Even though optimizing all these cost-reduction levers in a single effort might seem hard, it is possible. As internal resistance to changes in well delivery is likely to be high, it’s critical for senior management to get behind any initiative. Management should clearly define and communicate the organization’s needs and prepare a clear change story to translate well-cost targets into the budgets and goals for both the well delivery organization and the asset management team. If those teams retain the budget and freedom to continue their old practices, it is unlikely they will agree to implement simplified well concepts or push for improvements.

Rig release strategy.  A reduction in average well cost does not translate automatically into a bottom line capital expenditure reduction unless the company executes a robust rig release strategy. Remember: Because most costs are time-related, cutting average costs by reducing complexity and introducing lean measures will only result in freed up rig capacity. For cost-per-well savings to translate into bottom line savings, the total rig spend needs to go down. For most mobile rigs, cold stacking does not result in bottom line savings. Rather, reducing the total number of rigs is the most effective way to realize bottom line savings. However, as contract lead times tend to be long, it is important that operators identify the number of rigs they should release at an early stage.

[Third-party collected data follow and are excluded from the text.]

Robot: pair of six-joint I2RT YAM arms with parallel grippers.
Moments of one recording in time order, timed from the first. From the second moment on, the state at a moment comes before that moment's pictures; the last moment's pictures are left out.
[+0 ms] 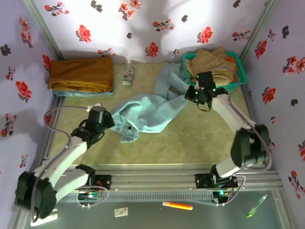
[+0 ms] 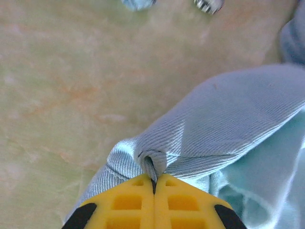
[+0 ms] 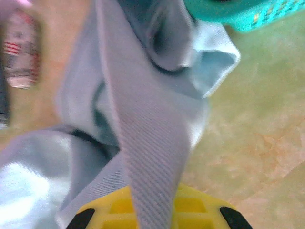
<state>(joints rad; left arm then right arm) -0.42 0.95 0.64 -0.39 -0.20 -0.70 0.26 1.46 1.21 -0.57 -0.17 0.57</state>
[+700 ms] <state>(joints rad) -0.41 0.65 1.08 -1.04 -0.17 -0.66 0.39 0.94 1.35 -0.86 -0.02 0.65</state>
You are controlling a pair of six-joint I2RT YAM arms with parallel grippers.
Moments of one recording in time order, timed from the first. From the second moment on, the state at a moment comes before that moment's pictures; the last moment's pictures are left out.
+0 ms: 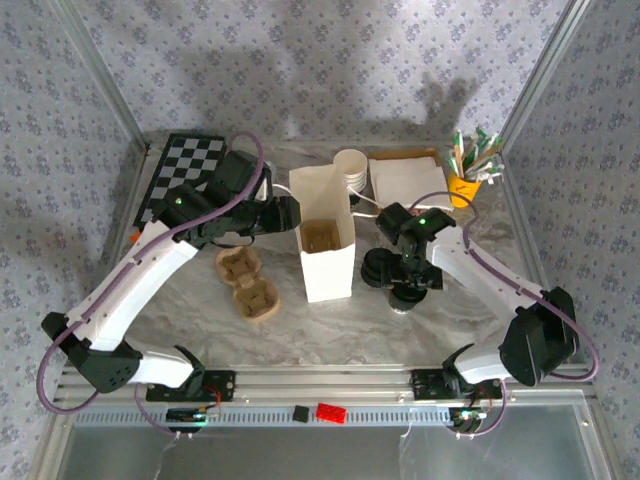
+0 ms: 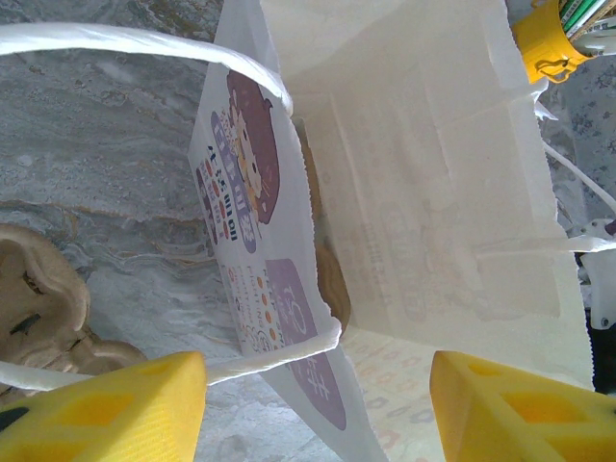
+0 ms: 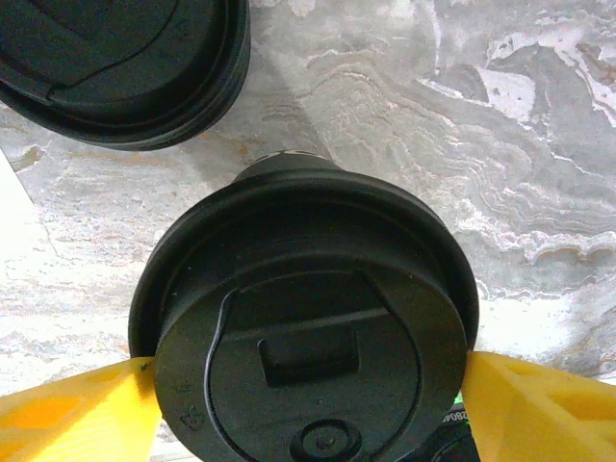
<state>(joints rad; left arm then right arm) -0.73 1.36 1.65 -1.12 -0.02 -0.70 0.57 1.39 1.15 -1.31 0.11 0.65</state>
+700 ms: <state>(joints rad) -0.73 1.35 1.63 -1.12 -0.02 -0.70 0.53 1.37 1.15 -1.27 0.09 0.48</state>
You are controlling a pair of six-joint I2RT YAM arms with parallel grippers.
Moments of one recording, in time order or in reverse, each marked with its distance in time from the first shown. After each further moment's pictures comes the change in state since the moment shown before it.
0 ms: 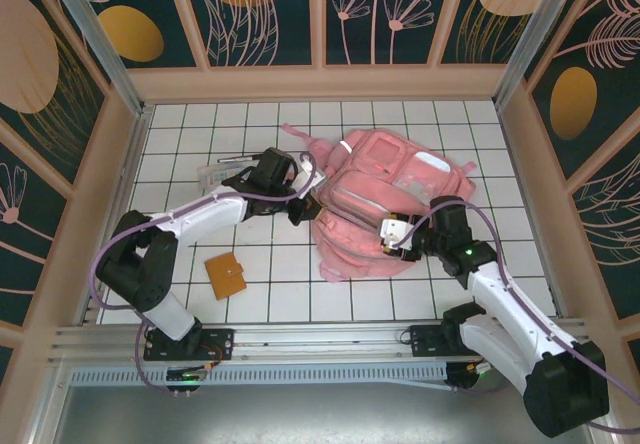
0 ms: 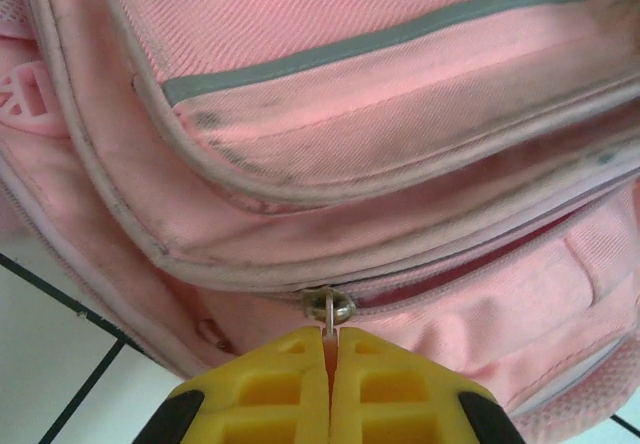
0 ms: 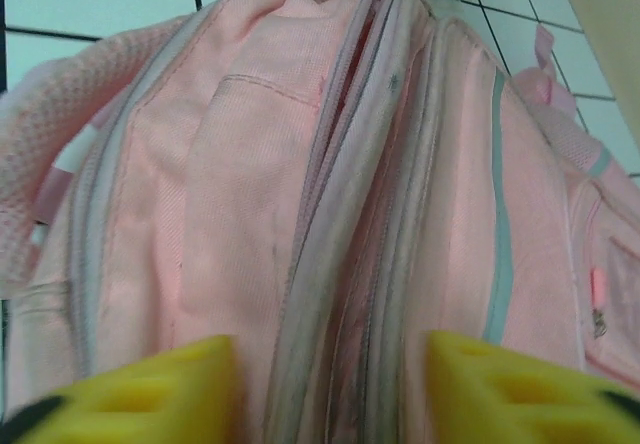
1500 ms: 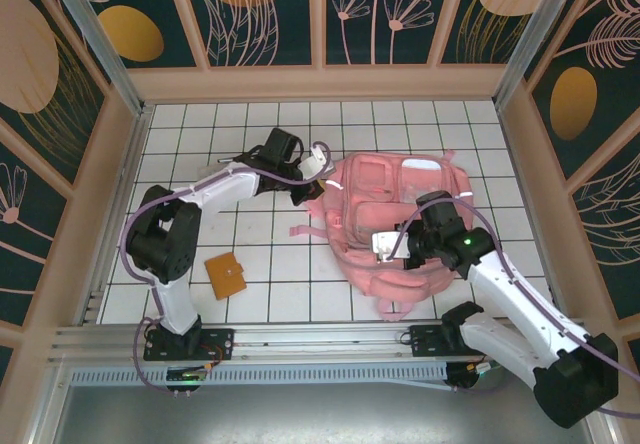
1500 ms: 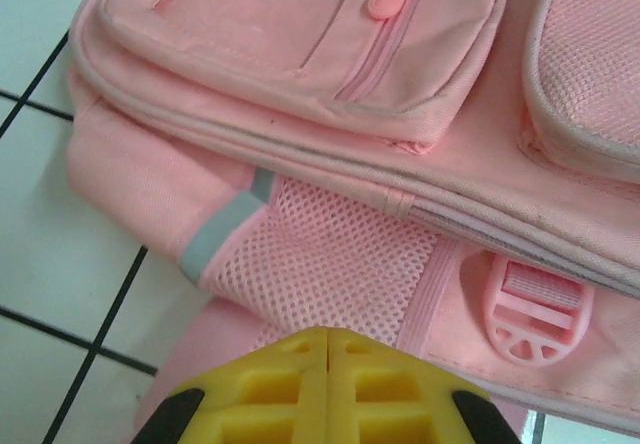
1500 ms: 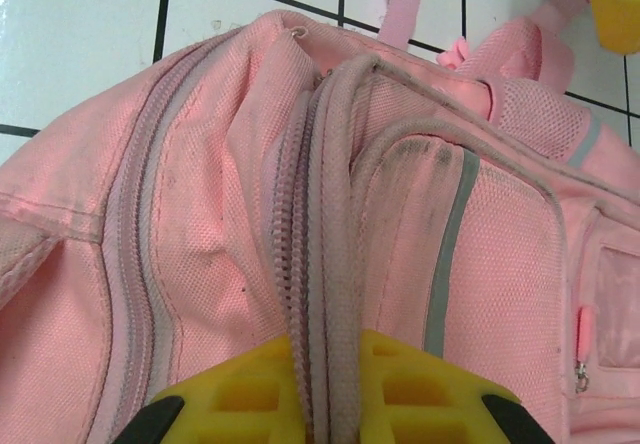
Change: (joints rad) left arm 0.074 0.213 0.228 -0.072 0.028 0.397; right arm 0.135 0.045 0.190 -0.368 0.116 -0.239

Obviously, there are barriers to achieving a 50% reduction of well costs. The most important may be the perceived or real lack of flexibility in the organization’s approach to delivering wells. When optimization is focused solely on delivering the well fast in a resource-constrained but high-oil-price context, continuous improvement and customization of well designs and specifications make sense. However, it is our experience that companies manage, and in most cases reduce, customization, particularly when it occurs late in the engineering and planning process and affects costs the most.